Erlebnisbericht Impulswoche
Zu Gast bei der Stiftung Contenti – der Name ist Programm
Publiziert am 24. Juni 2016 von Helene Sidler, nolax AG
Mein Seitensprung im Rahmen der Impulswochen führte mich zu einer Wohngruppe der Stiftung Contenti in Luzern. Sechs Stunden lang Eintauchen in den privaten Wohnalltag von körperlich behinderten, erwachsenen Menschen.
15.30 Uhr, Luzern, Gibraltarstrasse 14. An dieser Adresse im Bruchquartier ist das Haus „Arbeit“ von Contenti. Gleich daneben das Haus „Wohnen“. Eine herzliche Begrüssung mit Handschlag durch die Empfangsfrau Daniela überrascht mich. Sie kann nach einer Hirnverletzung nur noch einen Arm benutzen. Sogleich ruft sie meine Kontaktperson Hansruedi Blum an. Während ich warte, schaue ich mich im grosszügigen, modernen, schlicht gehaltenen Foyer um. Es geht nahtlos in eine offene Arbeitslandschaft über. Mehrere Pultreihen. Menschen im Rollstuhl an der Arbeit. Hansruedi erscheint – ein strahlendes Gesicht ein Handschlag. Ich spüre Herzlichkeit und Freude. Zusammen mit Bruno Ruegge, Contenti Chef, machen wir einen Rundgang durch das Arbeitsgebäude, wo 40 Menschen mit körperlicher Behinderung arbeiten. Überall werde ich mit einem Lachen begrüsst und alle geben mir die Hand, einen Armstumpf, einen Ellbogen zur Begrüssung. Mir wird bewusst, dass in meinem Leben alles „rosa und Schokolade“ ist. Denn mein Körper ist ganz, funktioniert einwandfrei und ich kann ohne Hilfe aufstehen, essen, duschen und zur Toilette.

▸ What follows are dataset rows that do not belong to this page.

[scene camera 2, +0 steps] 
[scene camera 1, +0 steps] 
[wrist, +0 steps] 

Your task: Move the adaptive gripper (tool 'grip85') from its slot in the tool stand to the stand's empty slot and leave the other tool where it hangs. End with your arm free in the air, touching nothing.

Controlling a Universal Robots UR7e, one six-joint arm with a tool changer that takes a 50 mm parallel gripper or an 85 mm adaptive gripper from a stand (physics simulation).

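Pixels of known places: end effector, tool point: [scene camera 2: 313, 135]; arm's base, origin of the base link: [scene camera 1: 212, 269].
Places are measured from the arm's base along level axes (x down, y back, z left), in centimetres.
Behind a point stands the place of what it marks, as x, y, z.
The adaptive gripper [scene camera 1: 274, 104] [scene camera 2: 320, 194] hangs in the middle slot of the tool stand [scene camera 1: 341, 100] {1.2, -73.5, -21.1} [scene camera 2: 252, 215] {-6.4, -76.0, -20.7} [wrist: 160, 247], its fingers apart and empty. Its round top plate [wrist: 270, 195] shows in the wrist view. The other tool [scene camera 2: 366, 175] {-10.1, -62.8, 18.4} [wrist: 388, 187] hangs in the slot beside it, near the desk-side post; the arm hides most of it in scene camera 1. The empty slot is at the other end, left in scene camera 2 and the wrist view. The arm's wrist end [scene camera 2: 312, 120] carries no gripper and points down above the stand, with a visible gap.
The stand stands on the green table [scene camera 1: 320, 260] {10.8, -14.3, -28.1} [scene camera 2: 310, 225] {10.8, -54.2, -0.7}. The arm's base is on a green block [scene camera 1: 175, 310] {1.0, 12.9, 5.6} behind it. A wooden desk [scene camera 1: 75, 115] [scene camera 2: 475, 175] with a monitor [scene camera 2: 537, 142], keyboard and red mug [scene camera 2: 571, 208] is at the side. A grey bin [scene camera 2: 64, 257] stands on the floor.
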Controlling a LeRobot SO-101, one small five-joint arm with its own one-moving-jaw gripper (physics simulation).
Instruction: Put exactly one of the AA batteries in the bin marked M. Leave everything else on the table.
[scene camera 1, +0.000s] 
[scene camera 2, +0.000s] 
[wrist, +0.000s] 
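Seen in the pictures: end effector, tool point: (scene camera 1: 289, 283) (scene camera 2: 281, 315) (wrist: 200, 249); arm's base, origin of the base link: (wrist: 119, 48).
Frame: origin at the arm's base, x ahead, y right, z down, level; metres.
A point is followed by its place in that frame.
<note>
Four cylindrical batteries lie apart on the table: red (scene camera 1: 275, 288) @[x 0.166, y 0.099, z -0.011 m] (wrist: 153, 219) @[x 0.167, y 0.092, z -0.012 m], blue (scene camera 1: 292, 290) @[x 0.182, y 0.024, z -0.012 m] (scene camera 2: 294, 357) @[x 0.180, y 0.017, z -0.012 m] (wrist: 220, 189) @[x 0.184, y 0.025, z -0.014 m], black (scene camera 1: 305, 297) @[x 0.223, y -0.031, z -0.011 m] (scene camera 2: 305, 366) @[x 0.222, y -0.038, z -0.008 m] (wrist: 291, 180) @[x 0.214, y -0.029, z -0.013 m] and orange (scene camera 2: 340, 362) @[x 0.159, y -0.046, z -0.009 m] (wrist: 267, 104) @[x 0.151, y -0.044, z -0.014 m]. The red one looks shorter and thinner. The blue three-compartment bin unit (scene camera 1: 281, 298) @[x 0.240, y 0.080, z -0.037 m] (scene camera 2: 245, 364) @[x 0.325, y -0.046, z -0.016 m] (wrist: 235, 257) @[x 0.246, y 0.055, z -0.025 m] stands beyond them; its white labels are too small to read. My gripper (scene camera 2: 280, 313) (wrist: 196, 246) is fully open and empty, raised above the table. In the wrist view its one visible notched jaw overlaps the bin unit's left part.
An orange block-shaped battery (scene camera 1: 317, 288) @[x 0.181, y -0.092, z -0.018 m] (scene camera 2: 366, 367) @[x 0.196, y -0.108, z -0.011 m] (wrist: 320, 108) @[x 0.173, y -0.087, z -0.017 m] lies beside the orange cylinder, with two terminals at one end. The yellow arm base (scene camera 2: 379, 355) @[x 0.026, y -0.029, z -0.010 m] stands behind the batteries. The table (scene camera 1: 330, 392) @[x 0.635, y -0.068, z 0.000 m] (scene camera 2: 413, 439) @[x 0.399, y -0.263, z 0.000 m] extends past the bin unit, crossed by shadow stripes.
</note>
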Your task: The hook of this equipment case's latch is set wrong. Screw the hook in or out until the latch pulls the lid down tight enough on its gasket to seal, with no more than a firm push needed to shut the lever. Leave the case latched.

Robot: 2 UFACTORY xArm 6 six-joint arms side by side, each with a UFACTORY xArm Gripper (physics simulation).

Um 16 Uhr werden Hansruedi und ich bereits im Wohnhaus bei der Wohngruppe Alfa erwartet. Das Wohnhaus ist schon etwas in die Jahre gekommen. Vier Stockwerke sind von Contenti Wohngruppen bewohnt. Der Rest ist anderweitig vermietet. Ein rollstuhlgerechter Lift, automatische Türöffner im Treppenhaus. Die meisten Bewohner bewegen sich hier selbständig. In der Wohnküche sitzt Toni am Tisch. Jeanine und Olivier gesellen sich dazu. Sie haben mich erwartet und heissen mich herzlich willkommen. Während wir verschiedene Salate für das Nachtessen vorbereiten, lernen wir uns kennen. Die Distanz schmilzt im Gleichschritt der Minutenzeiger an der Wanduhr. Bald fühle ich mich ganz zuhause im Alfa Team. Hansruedi ist einer der Betreuer der Wohngruppe. Er und seine Kolleginnen und Kollegen bilden das Personal und sind für die Bewohnerinnen und Bewohner da. Sie unterstützen, helfen, leiten an. „Sie sind wichtig wie Familienmitglieder“, erklärt mir Olivier.
Während wir Gurken und Tomaten schneiden, Erdbeeren putzen, erzählen und lachen, vergeht die Zeit. Toni, Jeanine und Olivier sind nicht im Rollstuhl, also eher die Ausnahmen bei Contenti. Ihre körperlichen Einschränkungen sind aber so, dass sie Unterstützung und Begleitung brauchen. Unkompliziert nimmt der Abend seinen Lauf. Das Nachtessen mit allen Bewohnern im Wohnhaus offenbart mir weitere Schicksale. Trotzdem: Ein ganz normaler geselliger Abend im Contenti Wohnhaus. Nicht ganz, denn eine Betreuerin hat den letzten Arbeitseinsatz und wird verabschiedet – sie verteilt kleine, persönliche Geschenke an die Bewohnerinnen und Bewohner. Nach 21 Uhr verziehen sich Olivier, Jeanine und Toni in ihre Zimmer. Und ich mache mich auf den Heimweg mit bleibenden Eindrücken und um eine Erfahrung reicher. Nicht Mitleid, sondern Respekt. Offenheit und keine Berührungsängste. Das ist, was Olivier und seine Freunde und Mitbewohner sich wünschen im Umgang mit allen Menschen.
Ich danke dem Team von Contenti – Bewohnern und Personal – für den wunderbaren Abend. Ganz besonders danke ich Hansruedi, Toni, Jeanine und Olivier für die Gastfreundschaft und Offenheit, die ich bei Ihnen erlebt habe. Ich bewundere eure positive Lebenseinstellung, euren Mut, eure Geduld und die Herzlichkeit, die ihr ausstrahlt.
Stiftung Contenti: der Name ist Programm. Ich komme gerne wieder.